There has been a mixed trend with respect to FPI flows following the budget announcement on increase in capital gains tax on equity investments.
Going forward, developments in the US economy and markets will set the trend for FPI in August, V K Vijayakumar, Chief Investment Strategist, Geojit Financial Services, said.
"Weaker-than-expected employment data along with slowing economy has made it certain that the US Fed is expected to cut rates in September. The more important question here is the extent of cut. Currently, there is strong commentary getting built for maybe a 50 basis points rate cut in interest rates," Vaibhav Porwal, Co-founder of Dezerv, said.
According to the data with the depositories, Foreign Portfolio Investors (FPIs) have made a net inflow of ₹32,365 crore in equities in July. This came following an inflow ₹26,565 crore in June driven by political stability and the sharp rebound in markets.
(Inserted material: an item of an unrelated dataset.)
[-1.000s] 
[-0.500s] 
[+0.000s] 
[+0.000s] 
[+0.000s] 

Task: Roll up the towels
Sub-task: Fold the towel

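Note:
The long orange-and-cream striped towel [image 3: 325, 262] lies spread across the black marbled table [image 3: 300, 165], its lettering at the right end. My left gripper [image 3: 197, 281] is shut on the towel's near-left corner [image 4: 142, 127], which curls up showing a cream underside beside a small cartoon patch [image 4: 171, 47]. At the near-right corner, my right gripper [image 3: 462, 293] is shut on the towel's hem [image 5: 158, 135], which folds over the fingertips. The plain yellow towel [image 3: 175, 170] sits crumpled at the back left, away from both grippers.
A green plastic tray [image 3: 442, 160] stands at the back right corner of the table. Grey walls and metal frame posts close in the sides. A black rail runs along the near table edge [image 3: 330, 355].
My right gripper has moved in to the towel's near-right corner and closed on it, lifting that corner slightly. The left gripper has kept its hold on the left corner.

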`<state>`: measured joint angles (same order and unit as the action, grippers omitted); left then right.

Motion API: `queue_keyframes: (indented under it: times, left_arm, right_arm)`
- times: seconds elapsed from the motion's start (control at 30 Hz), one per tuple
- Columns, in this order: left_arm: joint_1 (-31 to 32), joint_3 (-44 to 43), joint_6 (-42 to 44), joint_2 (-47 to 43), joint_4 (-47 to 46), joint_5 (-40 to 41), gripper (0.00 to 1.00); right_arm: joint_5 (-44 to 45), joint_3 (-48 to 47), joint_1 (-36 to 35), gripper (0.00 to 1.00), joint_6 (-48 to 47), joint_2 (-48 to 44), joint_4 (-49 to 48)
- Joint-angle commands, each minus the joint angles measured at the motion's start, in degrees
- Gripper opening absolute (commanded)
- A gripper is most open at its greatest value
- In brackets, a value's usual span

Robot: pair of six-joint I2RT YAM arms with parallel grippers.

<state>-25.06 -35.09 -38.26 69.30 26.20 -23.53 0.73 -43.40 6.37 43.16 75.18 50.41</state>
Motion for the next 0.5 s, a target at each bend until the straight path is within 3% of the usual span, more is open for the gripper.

Before that, FPIs withdrew ₹25,586 crore in May on poll jitters and over ₹8,700 crore in April on concerns over a tweak in India's tax treaty with Mauritius and a sustained rise in US bond yields.
The resurgence in FPI investment can be attributed to sustained economic growth, government's focus on infrastructure development, better-than- expected earnings season that has improved corporate India's balance sheet, Himanshu Srivastava, Associate Director - Manager Research at Morningstar Investment Research India, said.
Additionally, upward revisions in India's GDP forecast by IMF and ADB, and a slowdown in China, also works in India's favour, he added.
Apart from equities, FPIs invested ₹22,363 crore in the debt market in July. This has pushed the debt tally to ₹94,628 crore this year so far.